A disciplined response can therefore be small and specific:
promise:
one intent creates at most one charge and one final order outcome
evidence now:
gateway timed out; provider result is unknown; order is not confirmed
safe user state:
payment_pending, with a status lookup rather than another charge attempt
mechanism:
stable payment operation id, idempotent receiver, durable reconciliation record
trade-off:
slower confirmation and a visible pending state in exchange for avoiding duplicates
Now add load. If provider latency rises for many users, the same design needs admission control and a retry budget. Otherwise each sensible individual retry becomes an unsafe collective storm. The degraded mode may keep carts readable and persist order intent while pausing new payment attempts. This is not a separate concern from correctness: it preserves the capacity needed for reconciliation and prevents new evidence from becoming ambiguous faster than the system can process it.
Finally add a deployment. If the repair worker receives a newer event shape than an old dead-letter message, it must still understand both or route the old record through a documented repair path. Recovery often reads historical data, so contract compatibility is part of incident readiness.
The transfer test is simple: for any scenario, name the protected promise, the evidence already held, the evidence still missing, and the next action that remains safe under that uncertainty. That sequence is more durable than memorizing individual distributed-systems slogans.
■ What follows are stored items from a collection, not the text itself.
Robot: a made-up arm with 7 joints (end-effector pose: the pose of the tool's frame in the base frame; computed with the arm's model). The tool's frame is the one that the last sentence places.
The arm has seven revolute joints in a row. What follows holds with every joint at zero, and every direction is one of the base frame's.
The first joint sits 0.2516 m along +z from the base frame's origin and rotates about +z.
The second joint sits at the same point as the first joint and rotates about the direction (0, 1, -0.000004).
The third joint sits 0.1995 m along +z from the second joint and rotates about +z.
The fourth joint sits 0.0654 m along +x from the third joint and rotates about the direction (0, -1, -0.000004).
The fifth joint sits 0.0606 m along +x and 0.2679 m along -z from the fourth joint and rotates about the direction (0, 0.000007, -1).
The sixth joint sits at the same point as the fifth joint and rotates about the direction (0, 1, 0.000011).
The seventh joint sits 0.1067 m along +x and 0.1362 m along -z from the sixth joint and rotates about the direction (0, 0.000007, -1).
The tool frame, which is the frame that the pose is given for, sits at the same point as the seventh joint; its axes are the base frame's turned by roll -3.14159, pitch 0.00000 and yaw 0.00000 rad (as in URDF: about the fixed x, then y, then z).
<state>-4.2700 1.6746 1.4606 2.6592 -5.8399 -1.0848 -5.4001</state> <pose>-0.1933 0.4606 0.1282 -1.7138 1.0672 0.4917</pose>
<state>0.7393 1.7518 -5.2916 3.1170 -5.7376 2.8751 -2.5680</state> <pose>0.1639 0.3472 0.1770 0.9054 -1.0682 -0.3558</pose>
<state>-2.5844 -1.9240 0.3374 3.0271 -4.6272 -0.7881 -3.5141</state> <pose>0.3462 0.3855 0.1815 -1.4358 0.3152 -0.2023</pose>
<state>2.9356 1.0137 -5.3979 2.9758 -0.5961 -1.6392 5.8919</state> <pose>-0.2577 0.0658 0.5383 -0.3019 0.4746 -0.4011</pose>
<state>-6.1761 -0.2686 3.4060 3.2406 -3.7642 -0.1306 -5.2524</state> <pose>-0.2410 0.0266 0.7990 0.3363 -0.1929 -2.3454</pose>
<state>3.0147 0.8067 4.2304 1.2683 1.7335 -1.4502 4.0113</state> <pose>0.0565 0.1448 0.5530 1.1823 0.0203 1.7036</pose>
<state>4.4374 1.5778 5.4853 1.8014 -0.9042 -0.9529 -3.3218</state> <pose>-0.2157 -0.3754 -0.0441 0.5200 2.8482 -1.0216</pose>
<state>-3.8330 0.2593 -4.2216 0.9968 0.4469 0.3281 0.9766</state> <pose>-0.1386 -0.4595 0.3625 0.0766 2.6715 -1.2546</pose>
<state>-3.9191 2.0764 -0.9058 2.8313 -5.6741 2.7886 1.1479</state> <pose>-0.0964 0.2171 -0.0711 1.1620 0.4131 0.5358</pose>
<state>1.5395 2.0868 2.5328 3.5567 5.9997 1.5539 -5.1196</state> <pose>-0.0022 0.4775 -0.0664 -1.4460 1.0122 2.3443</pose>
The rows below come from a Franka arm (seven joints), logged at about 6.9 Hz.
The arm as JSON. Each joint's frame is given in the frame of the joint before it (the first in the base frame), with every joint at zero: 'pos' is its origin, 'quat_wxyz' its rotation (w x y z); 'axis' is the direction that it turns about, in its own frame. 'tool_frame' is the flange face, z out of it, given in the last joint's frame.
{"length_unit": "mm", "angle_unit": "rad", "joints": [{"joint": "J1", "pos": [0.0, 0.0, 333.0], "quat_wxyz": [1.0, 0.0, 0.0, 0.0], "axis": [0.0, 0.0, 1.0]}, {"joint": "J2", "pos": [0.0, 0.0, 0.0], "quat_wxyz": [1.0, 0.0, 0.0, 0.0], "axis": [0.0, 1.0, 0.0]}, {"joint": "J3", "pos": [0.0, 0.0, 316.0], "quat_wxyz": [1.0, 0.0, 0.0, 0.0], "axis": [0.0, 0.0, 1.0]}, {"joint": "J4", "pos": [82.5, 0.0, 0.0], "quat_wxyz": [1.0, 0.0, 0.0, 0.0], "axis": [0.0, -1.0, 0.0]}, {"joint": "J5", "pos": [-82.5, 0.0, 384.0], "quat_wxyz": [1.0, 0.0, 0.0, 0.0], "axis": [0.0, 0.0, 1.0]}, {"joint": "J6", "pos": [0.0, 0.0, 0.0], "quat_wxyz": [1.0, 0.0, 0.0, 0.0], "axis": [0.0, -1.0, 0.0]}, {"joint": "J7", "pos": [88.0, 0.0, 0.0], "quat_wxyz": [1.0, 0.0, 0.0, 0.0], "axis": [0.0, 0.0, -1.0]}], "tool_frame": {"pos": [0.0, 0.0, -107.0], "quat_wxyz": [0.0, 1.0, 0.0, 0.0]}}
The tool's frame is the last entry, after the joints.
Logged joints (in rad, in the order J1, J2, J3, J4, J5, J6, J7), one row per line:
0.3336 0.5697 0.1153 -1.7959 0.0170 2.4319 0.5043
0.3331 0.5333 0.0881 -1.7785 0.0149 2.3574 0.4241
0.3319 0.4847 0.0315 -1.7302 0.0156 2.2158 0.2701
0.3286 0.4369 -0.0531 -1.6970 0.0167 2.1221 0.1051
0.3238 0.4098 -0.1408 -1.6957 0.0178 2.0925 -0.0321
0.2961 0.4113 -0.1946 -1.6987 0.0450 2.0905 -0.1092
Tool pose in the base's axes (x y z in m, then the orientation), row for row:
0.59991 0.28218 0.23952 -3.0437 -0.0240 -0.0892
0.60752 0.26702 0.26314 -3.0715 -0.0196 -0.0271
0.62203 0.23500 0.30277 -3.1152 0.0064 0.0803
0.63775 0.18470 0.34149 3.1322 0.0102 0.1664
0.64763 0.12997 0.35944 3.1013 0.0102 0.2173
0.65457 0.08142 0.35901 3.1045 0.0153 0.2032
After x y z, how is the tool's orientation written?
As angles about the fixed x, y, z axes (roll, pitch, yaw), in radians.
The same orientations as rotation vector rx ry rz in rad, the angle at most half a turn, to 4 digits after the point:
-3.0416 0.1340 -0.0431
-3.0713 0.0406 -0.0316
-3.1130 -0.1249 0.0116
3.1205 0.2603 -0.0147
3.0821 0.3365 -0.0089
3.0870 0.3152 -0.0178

Self-Check Before The Capstone
For each mechanism you propose, ask one last pair of questions: what exact failure does it prevent, and what new cost or limit does it introduce? An idempotency key prevents duplicate processing of one named operation, but it does not decide which replica may own a final order state. A queue decouples work, but it needs deadlines and backpressure. A replica improves locality, but a read policy must say whether stale data is acceptable. A playbook makes degraded behavior deliberate, but it depends on controls and evidence that exist before the incident.
If you can name both the protection and the limit, you are ready to turn the review answers into the capstone's architecture decision.
Practice Prompt
Pick one of these scenarios and write a five-line design review:
scenario A:
A password change says saved, but another device accepts the old password.
scenario B:
A payment request times out, then a retry creates two provider records.
scenario C:
A queue grows for thirty minutes while workers keep retrying a slow dependency.
scenario D:
A new producer emits an event that an old consumer rejects during rollout.
Use this shape:
promise:
evidence:
uncertainty:
mechanism:
trade-off:
The capstone will expand the same shape into an architecture decision record.
Resources
- [ARTICLE] Notes on Distributed Systems for Young Bloods
- Focus: Review the practical failure and uncertainty framing behind the track.
- [BOOK] Designing Data-Intensive Applications
- Focus: Revisit replication, consistency, partitioning, and operational trade-offs.
- [BOOK] Site Reliability Engineering: Monitoring Distributed Systems
- Focus: Connect user-visible promises to signals, evidence, and incident response.
Key Takeaways
- Strong review answers start from promises and evidence, not tool names.
- A timeout, stale replica, retry, or missing event is a clue, not the whole truth.
- Mechanisms earn their place by protecting a named promise under a named trade-off.
- The capstone uses the same reasoning in a complete architecture decision.